The discovery by Michael Faraday in 1831 of the generation of a circular electric field by a circular electric field showed that two phenomena are closely related, which was a prerequisite for the creation of( four) Maxwell equations, a special case of which are the majority of formulas in this field, considering those mentioned above. Research went on as usual, but in slightly different ways. The integration was made by Lord Kelvin, known as William Thompson, who showed the presence of H( intensity) and B magnetic induction, the first characterizes the Poisson model, the second - Ampere.

B and H magnetic induction

Magnetic induction B is measured by Tesla( SI), T is equivalent to N s / Cl m. N is newton, unit of measurement of force;s is the second of time;CL - pendant, electric charge;m - meter distance. GHS for the same purpose applies gauss( G = √ g / s √ cm), g - gram of mass;s is the second of time;cm - centimeter distance. H magnetic induction is measured by amperes per meter( SI) or Oersteds( GHS).Russian-language literature refers to H field strength.

The Tesla unit was introduced in 1960 by the International Conference on Weights and Measures in Honor of the Deceased Nikola Tesla. In fact, since the beginning of the SI.How did scientists live before that? By 1948, the idea of ​​introducing the SI was born, the GHS already existed. The origins of the latter were laid in 1832 by Karl Friedrich Gauss, who was looking for a single basis for the branches of physics, so that it was easier to relate heterogeneous laws. The scientist asked three basic units: millimeter, milligram, second.

Gauss died shortly after introducing the concept of magnetic induction and dividing magnitude into B and H; however, in 1874, James Maxwell, Lord Kelvin supplemented the list with new quantities. Magnetic induction was named after the founder, at the same time the system was called the GHS( previously called Gaussian).As for SI, tesla can be represented in different ways through basic or derived units. Weber, per square meter.

. In vacuum, two types of induction( H and B) are connected via constant currents. To distinguish one from the other, H is called the magnetic field intensity vector. It is clear that the meaning is not very different from B. In the formula:

1. μ is the magnetic permeability of the medium.
2. μ0 is the magnetic constant( vacuum permeability).In the system, the GHS is equal to 1, in vacuum, B and H are the same. The SI is 1.257 micronewton per square ampere.

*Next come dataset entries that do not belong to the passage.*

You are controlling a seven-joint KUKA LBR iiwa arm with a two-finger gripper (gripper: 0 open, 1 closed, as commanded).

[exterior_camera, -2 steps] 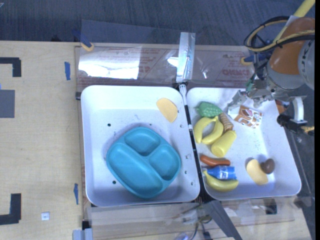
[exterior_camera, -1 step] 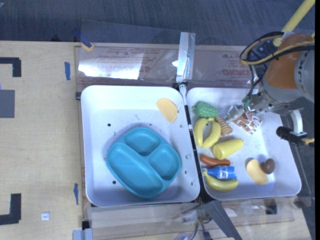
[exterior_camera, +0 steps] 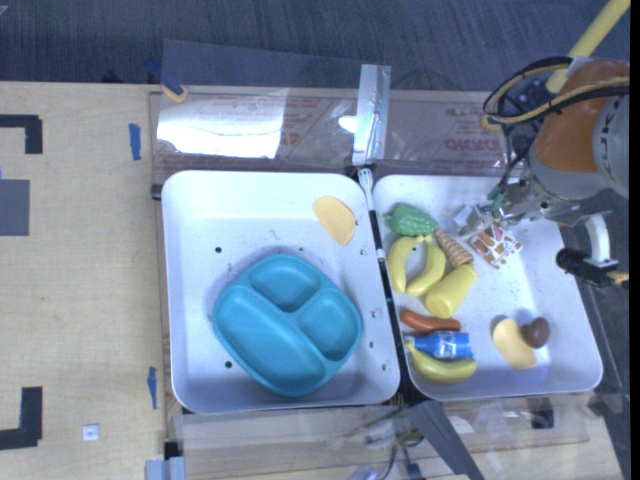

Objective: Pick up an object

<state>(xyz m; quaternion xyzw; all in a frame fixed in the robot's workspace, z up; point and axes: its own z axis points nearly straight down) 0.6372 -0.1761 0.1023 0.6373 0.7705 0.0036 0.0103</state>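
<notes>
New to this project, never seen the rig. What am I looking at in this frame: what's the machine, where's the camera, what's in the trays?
One fixed camera looks down at a slant on a bench with two shallow white bins. The machine is a grey robot arm with an orange band, reaching in from the right; its pincer hangs over the right bin's far end. I cannot tell whether it is open or holding anything.

The left bin holds a blue divided plate and a small yellow piece.

The right bin holds toy food in a pile: something green, bananas, a red sausage, a blue can and a yellow piece with a brown end.

Its job is to pick up one object.
</notes>
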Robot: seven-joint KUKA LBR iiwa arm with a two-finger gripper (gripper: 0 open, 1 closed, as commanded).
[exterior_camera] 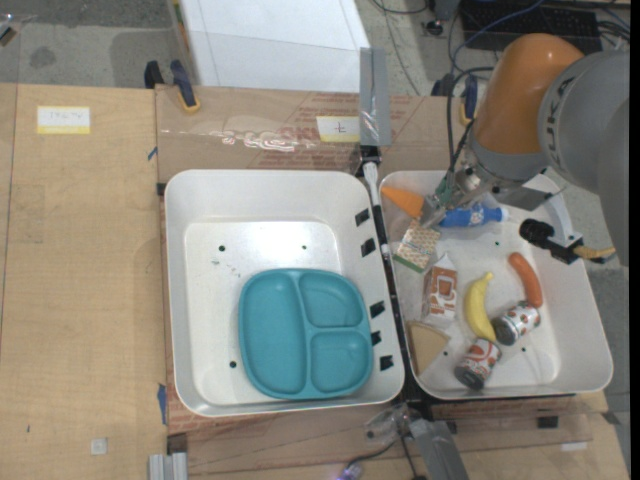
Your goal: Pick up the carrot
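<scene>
A: Since the grab turns on which way the carrot (404,200) lies from the gripper (440,205), what's seen?

B: Carrot's seen just to the gripper's left in the camera view, at the upper-left corner of the right bin (590,353), hard by the wall shared w/ the left bin (185,298). Long axis is judged to run left-right w/ a slight downward slant toward the gripper, near end almost met by the tip.

A: Gripper state?

B: Can't be told; tip is too small and crowded by a blue bottle (472,215) just right of it. Nothing is seen held.

A: Anything in the way?

B: A small packet (418,248) is seen just below the gripper. Prob. a short shift left is needed, judged only.
</scene>
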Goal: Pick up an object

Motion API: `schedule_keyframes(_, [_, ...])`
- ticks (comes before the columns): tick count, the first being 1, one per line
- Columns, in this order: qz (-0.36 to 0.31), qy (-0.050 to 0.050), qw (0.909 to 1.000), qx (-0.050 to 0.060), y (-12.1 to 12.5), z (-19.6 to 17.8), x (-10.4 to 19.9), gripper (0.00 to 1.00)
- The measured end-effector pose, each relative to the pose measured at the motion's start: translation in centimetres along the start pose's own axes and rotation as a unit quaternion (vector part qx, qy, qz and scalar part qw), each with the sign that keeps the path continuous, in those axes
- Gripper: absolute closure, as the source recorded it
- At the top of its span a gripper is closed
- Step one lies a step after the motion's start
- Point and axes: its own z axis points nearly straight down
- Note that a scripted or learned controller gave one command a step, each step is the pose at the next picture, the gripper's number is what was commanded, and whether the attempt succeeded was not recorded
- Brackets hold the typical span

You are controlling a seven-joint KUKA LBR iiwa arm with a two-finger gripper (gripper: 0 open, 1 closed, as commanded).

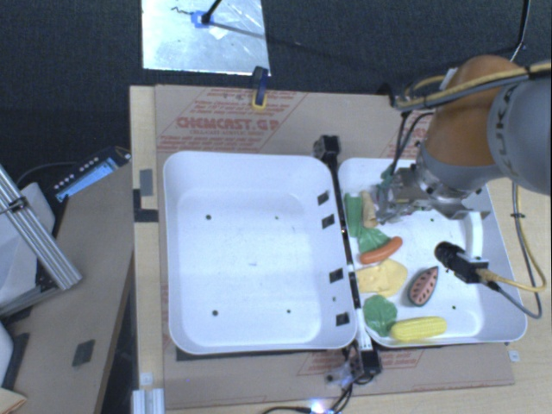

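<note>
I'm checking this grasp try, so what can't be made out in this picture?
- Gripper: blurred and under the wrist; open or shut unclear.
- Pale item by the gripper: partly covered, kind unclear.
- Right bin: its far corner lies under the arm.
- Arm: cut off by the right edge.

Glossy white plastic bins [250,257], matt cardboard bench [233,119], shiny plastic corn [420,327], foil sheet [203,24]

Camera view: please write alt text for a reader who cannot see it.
A grey robot arm with an orange band reaches from the right, its gripper low over the right white bin, near a long green toy vegetable. The bin also holds an orange toy sausage, a yellow corn cob and other toy foods; the left white bin adjoins it.
</note>
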Motion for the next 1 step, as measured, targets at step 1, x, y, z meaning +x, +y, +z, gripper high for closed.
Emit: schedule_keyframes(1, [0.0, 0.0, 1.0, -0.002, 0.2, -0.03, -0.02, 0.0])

Constants are specifically introduced to relate H and B - magnetic field characteristics. By the way, there are many versions why Lord Kelvin called vectors in this way( letters H and B).Those interested are encouraged to familiarize themselves with the following concepts: relative magnetic permeability( ratio of absolute μ to constant μ0), magnetic susceptibility( relative magnetic permeability increased by 1).It will help to better understand the formulas of literary sources, where the relationship between B and H is of another kind given in the review.

You can find many laws, formulas concerning magnetic induction, showing how important a parameter is in theory. It is not known to the authors whether Nikola Tesla used similar quantities when developing a multi-phase asynchronous motor, but it was not without reason that they gave the name to the great scientist!